To give an example, say I am a prospective purchaser of a home. The real estate agent brings me around the home and gives me a thorough tour of the home. The real estate agent knows that the home was the site of a double-homicide a few years ago. However, never at any time does the real estate agent disclose this fact to me. I, interested in the property, put an offer down and eventually consummate a real estate contract whereby I become the owner of the property in fee simple absolute. Soon thereafter I have my housed appraised and I discover that my new home was the site of the aforementioned crimes, and that because of this causal nexus, it is worth $10,000 less than it would be but for this fact.
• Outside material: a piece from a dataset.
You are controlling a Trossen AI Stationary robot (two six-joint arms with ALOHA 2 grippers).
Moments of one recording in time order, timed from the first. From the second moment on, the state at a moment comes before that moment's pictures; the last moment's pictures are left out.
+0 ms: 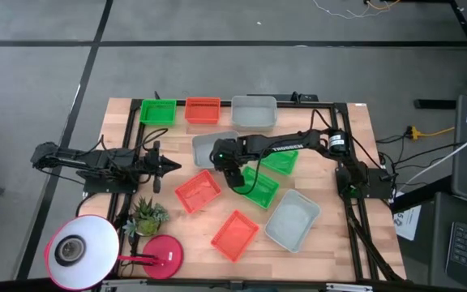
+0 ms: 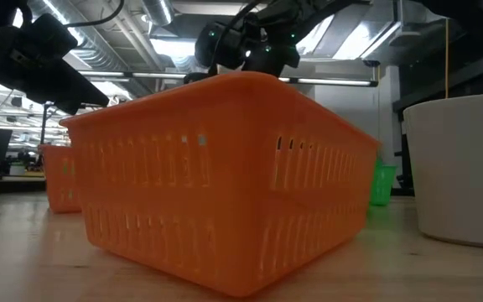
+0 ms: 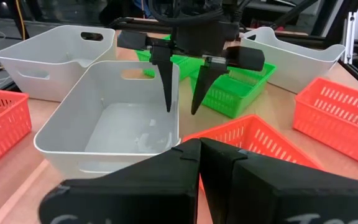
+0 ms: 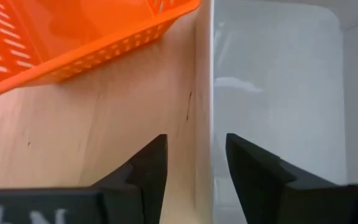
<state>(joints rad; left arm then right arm) -0.11 0.17 0.10 -0.12 -0.28 -0.12 -0.07 2.16 1.66 -0.60 0.00 -0.29</state>
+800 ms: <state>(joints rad) -0.11 0.17 0.10 -0.12 -0.28 -0.12 -0.04 2.16 1.74 -0.69 0.16 -0.32</state>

In all likelihood, I would prevail on a case for fraudulent inducement to contract. The real estate agent knew of information of which I was unaware. Certainly, the decision to purchase a home will be affected by whether or not crimes have occurred there. And few would argue that a home being the site of two homicides would be material to the decision to purchase the home. Lastly, I have suffered ascertainable damages because the appraisal and value of the home was $10,000 less because of the non-disclosed fact.
Do note, though, that because any claim would allege fraud, a lot of evidence needs to be shown; to-wit: that the other party to the contract had specific knowledge of facts and intentionally failed to disclose them. Because it is sometimes arduous to discover evidence showing this state of mind, many petitions will also include negligent non-disclosure or misrepresentation. Negligent non-disclosure operates in the same way as fraudulent non-disclosure, except that you must show that the contracting party who failed to disclose the material fact was in a superior position going into the contract — in fact or by perception — , that the other party relied on this superior position, and that the non-disclosed facts was non-discoverable through ordinary due diligence (e.g., that there was severe termite damage to a home you had no way of finding).
If you are suspicious that you have been fraudulently induced to contract, or on the receiving end of negligent non-disclosure, it is imperative to consult with an attorney. Special procedural rules exist in Missouri that require heightened pleadings standards in all pleadings alleging fraud.